Question

How many ways can you form committee with 4 men and 11 women, if there are to be at least 4 men and twice as many women as men?

Answer 1

There are only 4 men available and you need atleast 4 men so you need to take all men

Answer 2

Since women must be twice as many as men, you need to choose exactly 8 women

Answer 3

THe problem simplifies to finding number of ways of choosing 4 men and 8 women

Answer 4

\[\large \rm \binom{4}{4} \times \binom{11}{8}\]

Answer 5

Do you also have to add on the number of ways for having a committee with 8,9,10 and 11 women?

Answer 6

Depends on how you interpret the problem

Answer 7

Like you could have a committee of 4 men, 8 or 9 or 10 or 11 women, And another set of committees with 5 men and 10 or 11 women?

Answer 8

Does " twice as many women as men" imply "atleast twice" ?

Answer 9

Yes at least twice as many women as men.

Answer 10

Ohkay, then just add up other combinations too

Answer 11

5 men is impossible because there are only 4 men available

Answer 12

\[\rm \binom{4}{4} \times \left[\binom{11}{8}+ \binom{11}{9}+ \binom{11}{10}+ \binom{11}{11}\right]\]

something like this ?

Answer 13

Yeah but I think since the order doesn't matter wouldn't I just want to add the men to women?

Answer 14

Here multiplication is not about order, you need to have 4 men for sure in the committee.
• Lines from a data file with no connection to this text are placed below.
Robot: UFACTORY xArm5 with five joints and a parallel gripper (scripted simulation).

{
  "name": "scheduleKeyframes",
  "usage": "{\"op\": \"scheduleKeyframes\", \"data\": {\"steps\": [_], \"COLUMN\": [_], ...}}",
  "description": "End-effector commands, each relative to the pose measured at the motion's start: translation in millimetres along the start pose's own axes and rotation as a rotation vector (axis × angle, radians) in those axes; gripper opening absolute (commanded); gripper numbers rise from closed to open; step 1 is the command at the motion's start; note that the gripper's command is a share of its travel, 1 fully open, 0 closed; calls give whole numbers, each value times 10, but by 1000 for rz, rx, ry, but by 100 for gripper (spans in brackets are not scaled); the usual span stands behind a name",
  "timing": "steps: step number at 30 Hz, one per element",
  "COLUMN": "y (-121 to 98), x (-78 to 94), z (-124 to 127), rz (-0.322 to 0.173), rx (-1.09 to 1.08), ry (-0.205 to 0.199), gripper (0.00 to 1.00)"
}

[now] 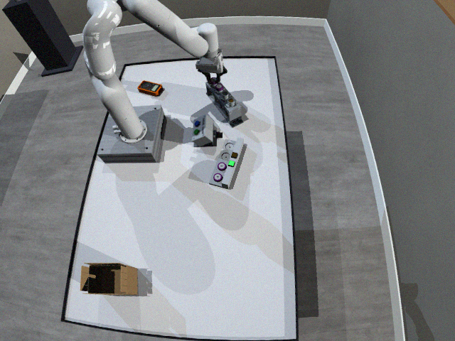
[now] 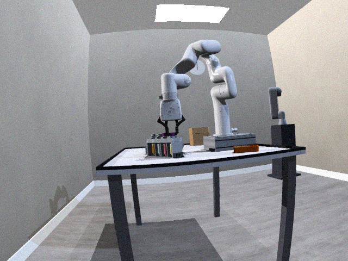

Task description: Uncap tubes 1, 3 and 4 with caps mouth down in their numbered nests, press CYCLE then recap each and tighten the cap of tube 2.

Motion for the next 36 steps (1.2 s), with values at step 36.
{"op": "scheduleKeyframes", "data": {"steps": [36], "y": [213], "x": [-474], "z": [-128], "rz": [-5], "rx": [-243], "ry": [0], "gripper": [46]}}
Point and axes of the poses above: the point where the finger pads meet when closed, its own x axis out along the fingers, its own z axis across the jaws, y = z × x, the point moved 7 cm from there along -x, back along the fingers, and after that the axes turned 14 degrees about x, right-handed, at the moved point
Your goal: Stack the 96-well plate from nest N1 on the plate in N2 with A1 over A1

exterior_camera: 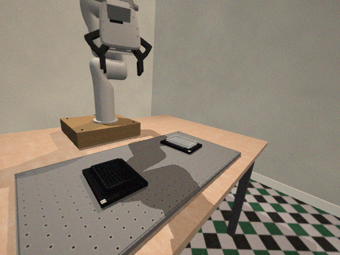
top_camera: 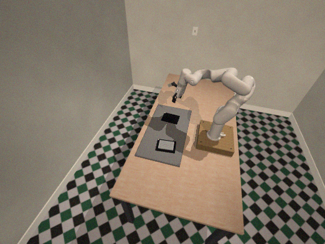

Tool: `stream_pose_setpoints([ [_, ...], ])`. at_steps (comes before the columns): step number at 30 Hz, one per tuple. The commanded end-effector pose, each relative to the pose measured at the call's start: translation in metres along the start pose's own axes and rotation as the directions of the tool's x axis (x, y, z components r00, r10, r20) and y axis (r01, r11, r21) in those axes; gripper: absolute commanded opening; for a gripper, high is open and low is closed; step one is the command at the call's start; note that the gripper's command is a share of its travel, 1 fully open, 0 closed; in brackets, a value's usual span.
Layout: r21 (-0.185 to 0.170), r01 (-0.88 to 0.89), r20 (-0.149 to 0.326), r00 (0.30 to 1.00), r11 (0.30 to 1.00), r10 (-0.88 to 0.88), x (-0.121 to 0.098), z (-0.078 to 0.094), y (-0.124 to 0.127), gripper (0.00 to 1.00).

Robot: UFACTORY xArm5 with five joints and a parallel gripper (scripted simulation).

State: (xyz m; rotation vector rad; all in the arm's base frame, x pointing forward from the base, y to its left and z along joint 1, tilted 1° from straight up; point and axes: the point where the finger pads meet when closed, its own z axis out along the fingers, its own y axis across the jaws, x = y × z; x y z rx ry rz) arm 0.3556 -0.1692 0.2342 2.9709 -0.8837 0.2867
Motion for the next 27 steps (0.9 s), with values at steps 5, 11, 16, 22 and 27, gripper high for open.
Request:
stream_pose_setpoints([
  [5,0.012,0.123,0.038,0.992,0.992,-0.123,-0.002,-0.004,-0.033,1.00],
  [11,0.023,0.216,0.068,0.974,0.976,-0.217,-0.007,-0.006,-0.057,1.00],
  [16,0.029,0.233,0.073,0.969,0.972,-0.234,-0.012,-0.009,-0.076,1.00],
  [22,0.043,0.340,0.106,0.933,0.939,-0.343,-0.020,-0.012,-0.100,1.00],
  [27,0.059,0.443,0.136,0.884,0.895,-0.447,-0.027,-0.014,-0.118,1.00],
])
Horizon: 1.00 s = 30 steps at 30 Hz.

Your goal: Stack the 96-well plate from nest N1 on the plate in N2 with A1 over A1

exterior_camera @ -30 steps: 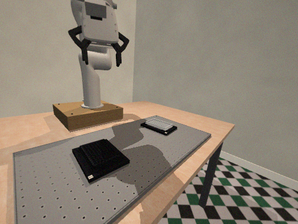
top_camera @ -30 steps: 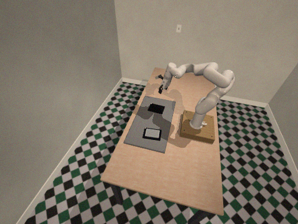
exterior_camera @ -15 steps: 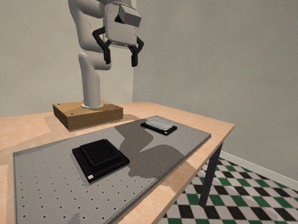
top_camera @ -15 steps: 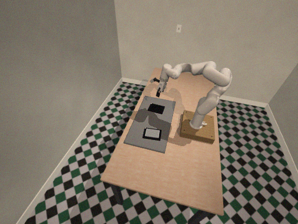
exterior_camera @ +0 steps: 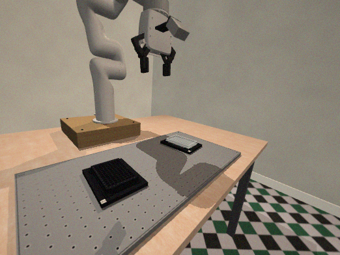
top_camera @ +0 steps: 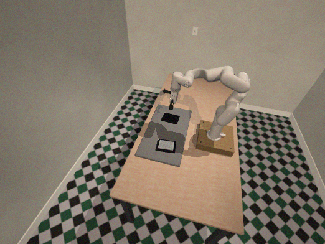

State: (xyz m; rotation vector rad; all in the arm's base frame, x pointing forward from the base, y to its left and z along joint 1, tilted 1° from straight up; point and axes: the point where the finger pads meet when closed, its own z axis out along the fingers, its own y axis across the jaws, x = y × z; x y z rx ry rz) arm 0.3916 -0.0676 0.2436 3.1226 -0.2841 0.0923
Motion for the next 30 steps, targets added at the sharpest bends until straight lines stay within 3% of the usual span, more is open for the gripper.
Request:
stream_pose_setpoints([
  [1,0.003,0.068,0.019,0.998,0.998,-0.068,0.001,-0.003,-0.019,1.00],
  [5,0.005,0.068,0.019,0.998,0.998,-0.068,0.001,-0.005,-0.035,1.00],
  [10,-0.006,-0.061,0.072,0.996,0.998,0.061,0.003,0.012,-0.017,1.00],
  [13,-0.006,-0.061,0.072,0.996,0.998,0.061,0.003,0.016,-0.013,1.00],
  [28,-0.004,-0.061,0.071,0.996,0.998,0.061,0.008,0.067,0.042,1.00],
  [30,-0.004,-0.061,0.071,0.996,0.998,0.061,0.008,0.067,0.042,1.00],
])
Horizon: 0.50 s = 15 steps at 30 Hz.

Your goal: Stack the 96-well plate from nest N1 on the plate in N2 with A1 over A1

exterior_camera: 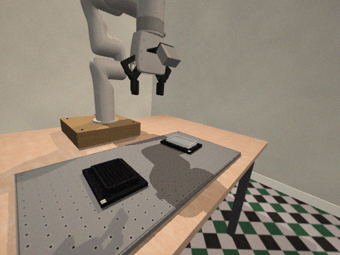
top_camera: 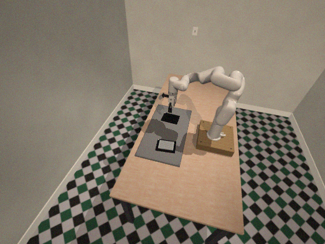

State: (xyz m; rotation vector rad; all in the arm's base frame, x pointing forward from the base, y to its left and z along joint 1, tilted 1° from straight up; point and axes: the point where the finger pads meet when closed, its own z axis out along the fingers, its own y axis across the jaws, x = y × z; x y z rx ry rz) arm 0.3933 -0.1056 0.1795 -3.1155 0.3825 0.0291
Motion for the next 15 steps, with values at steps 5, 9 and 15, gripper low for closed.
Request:
stream_pose_setpoints([
  [5,0.001,0.001,-0.007,1.000,1.000,-0.001,0.007,0.019,0.022,1.00],
  [9,0.001,0.001,-0.007,1.000,1.000,-0.001,0.010,0.033,0.037,1.00],
  [15,0.001,0.001,-0.008,1.000,1.000,-0.001,0.015,0.053,0.058,1.00],
])
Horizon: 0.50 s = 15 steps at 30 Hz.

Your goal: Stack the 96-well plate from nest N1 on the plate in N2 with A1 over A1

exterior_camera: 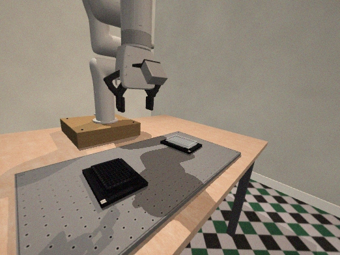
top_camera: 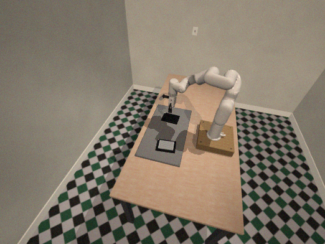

So you don't have any choice... Maybe assume that they are already there in the committee and select women

Answer 15

If you want to think of it in terms of order, try this : first find # of ways to choose four men. after that, for each of this choice, find the number of ways of choosing 8+ women

Answer 16

Ok. That makes sense. I understand how to do it for four men, with the different amounts of women, Would I then add on the # of ways to have 5 men with 10 and 11 women since that is the only other possible formation since there are 6 men to choose from?

Answer 17

have i misread the main question.... it says there are 4 men only hm

Answer 18

I made a mistake writing it. There are suppose to be 6 men, and 11 women. So with the constraint you should be able to have the choice of 5 men as well.

Answer 19

Sorry...

Answer 20

Got you :) yes you can do the same for (5men 10/11women)

Answer 21

6men is not possible right ?

Answer 22

Correct. Thank you so much Ganeshie!

Answer 23

\[\rm \binom{6}{4} \times \left[\binom{11}{8}+ \binom{11}{9}+ \binom{11}{10}+ \binom{11}{11}\right] \\~\\+ \\~\\\rm \binom{6}{5} \times \left[ \binom{11}{10}+ \binom{11}{11}\right]\]